__INSTRUCTIONS FOR THE TASK__.
Please repeat the whole listing exactly, but leave out any picture it holds.
DATASET ENTRIES: Begin
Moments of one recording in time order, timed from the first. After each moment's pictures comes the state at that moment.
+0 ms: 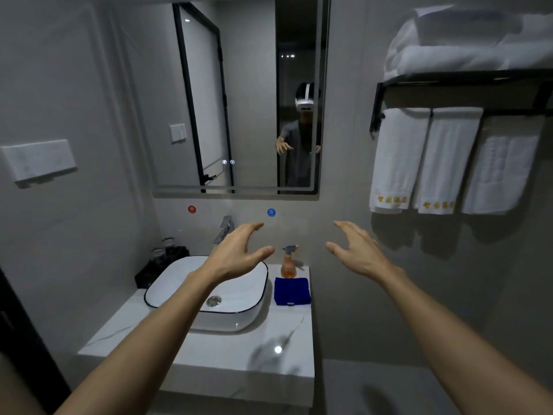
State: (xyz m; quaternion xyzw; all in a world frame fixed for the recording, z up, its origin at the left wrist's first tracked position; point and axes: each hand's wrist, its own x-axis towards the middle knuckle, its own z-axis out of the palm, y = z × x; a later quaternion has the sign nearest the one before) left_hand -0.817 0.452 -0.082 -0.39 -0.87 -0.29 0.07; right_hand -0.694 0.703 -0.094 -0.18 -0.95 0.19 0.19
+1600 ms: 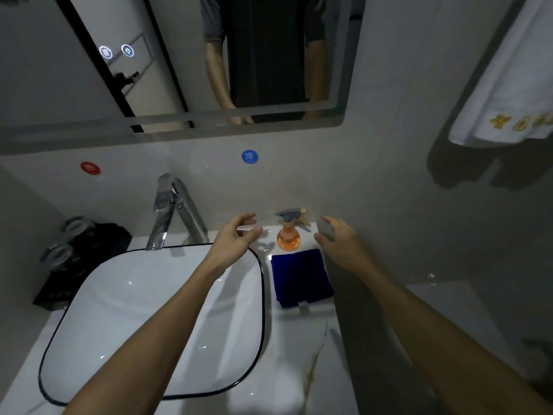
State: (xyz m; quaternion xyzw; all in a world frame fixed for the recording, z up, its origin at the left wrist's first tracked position) left_hand -1.187 0.648 -0.299 -0.24 -0.81 -0.48 -0.24; right_hand -1.039 0.850 -0.321 -0.32 -0.87 0.37 0.05
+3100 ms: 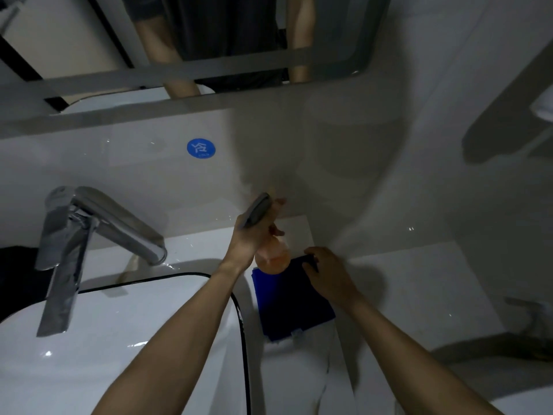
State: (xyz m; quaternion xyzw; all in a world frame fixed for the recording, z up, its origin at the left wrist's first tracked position) left_hand -1.255 0.794 -0.400 -0.17 -0.67 -0.64 -0.35; right_hand -1.092 0.894 -0.478 -0.35 -0.83 0.44 -0.02
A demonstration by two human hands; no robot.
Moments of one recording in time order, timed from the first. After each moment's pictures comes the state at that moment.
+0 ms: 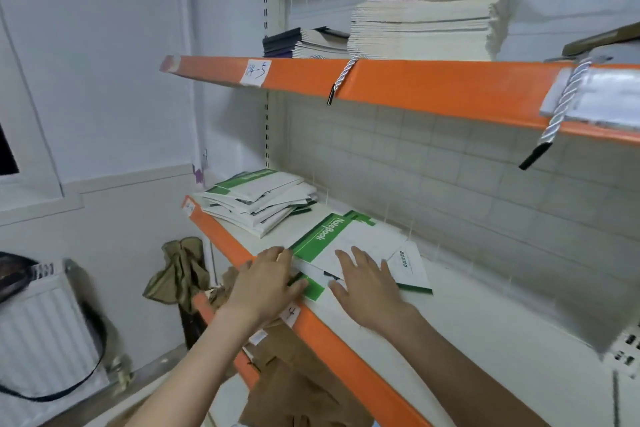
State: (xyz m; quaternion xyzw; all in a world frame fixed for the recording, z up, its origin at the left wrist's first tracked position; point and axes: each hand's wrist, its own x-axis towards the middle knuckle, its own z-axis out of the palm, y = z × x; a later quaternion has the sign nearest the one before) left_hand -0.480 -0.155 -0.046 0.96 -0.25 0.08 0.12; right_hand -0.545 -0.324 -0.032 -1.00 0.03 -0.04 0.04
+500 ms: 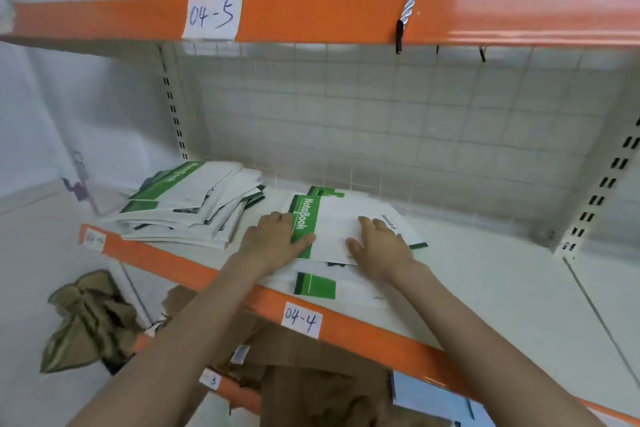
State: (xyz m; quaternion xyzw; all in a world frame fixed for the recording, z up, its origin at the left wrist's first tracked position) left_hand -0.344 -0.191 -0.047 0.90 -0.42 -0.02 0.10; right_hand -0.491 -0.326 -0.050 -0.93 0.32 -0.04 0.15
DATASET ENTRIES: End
__ANSWER SECTION__.
Moments of one recording in time order, timed from the first. After each moment's pictures comes the state at that moment.
+0 ms: 
State: (xyz m; quaternion xyzw; all in a world frame fixed for the recording, z up, its origin at the left wrist's first tracked position; point and axes: each hand's wrist, its own x-axis towards the middle knuckle, its own z-axis out of the palm, y = z × x; a later quaternion has the sign nearest the one before) left_hand -0.817 0.452 -0.082 -0.39 -0.87 -0.29 0.07; right_hand -0.694 0.703 -0.094 -0.18 -0.95 0.19 0.19
+1600 ms: 
State: (xyz m; quaternion xyzw; all in a world frame fixed for the recording, z up, its origin at the left wrist's first tracked position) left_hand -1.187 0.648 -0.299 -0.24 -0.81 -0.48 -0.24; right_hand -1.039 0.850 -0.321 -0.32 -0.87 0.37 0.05
+3100 ms: 
State: (xyz m; quaternion xyzw; all in a world frame fixed for the recording, z up, its origin at the left wrist's first tracked position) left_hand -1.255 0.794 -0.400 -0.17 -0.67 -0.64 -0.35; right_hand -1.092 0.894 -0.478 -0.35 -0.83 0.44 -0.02
A demonstration by two human hands; no robot.
Moments of one recording in time order, timed from the first. After each moment's pictures comes the state at that moment.
+0 ms: 
State: (xyz m; quaternion xyzw; all in a world frame fixed for the recording, z up, its origin at the left wrist's first tracked position; point and axes: each hand's wrist, its own x-axis towards the middle knuckle, its own z-axis out of the palm, y = z × x; a later quaternion has the sign nearest the one before) left_hand -0.480 -0.155 -0.046 0.96 -0.25 0.08 0.12; right_hand -0.545 -0.324 -0.032 -1.00 0.03 -0.04 0.04
+500 ms: 
State: (xyz m; quaternion xyzw; all in a world frame fixed for the recording, z up, its origin at the left wrist's first tracked position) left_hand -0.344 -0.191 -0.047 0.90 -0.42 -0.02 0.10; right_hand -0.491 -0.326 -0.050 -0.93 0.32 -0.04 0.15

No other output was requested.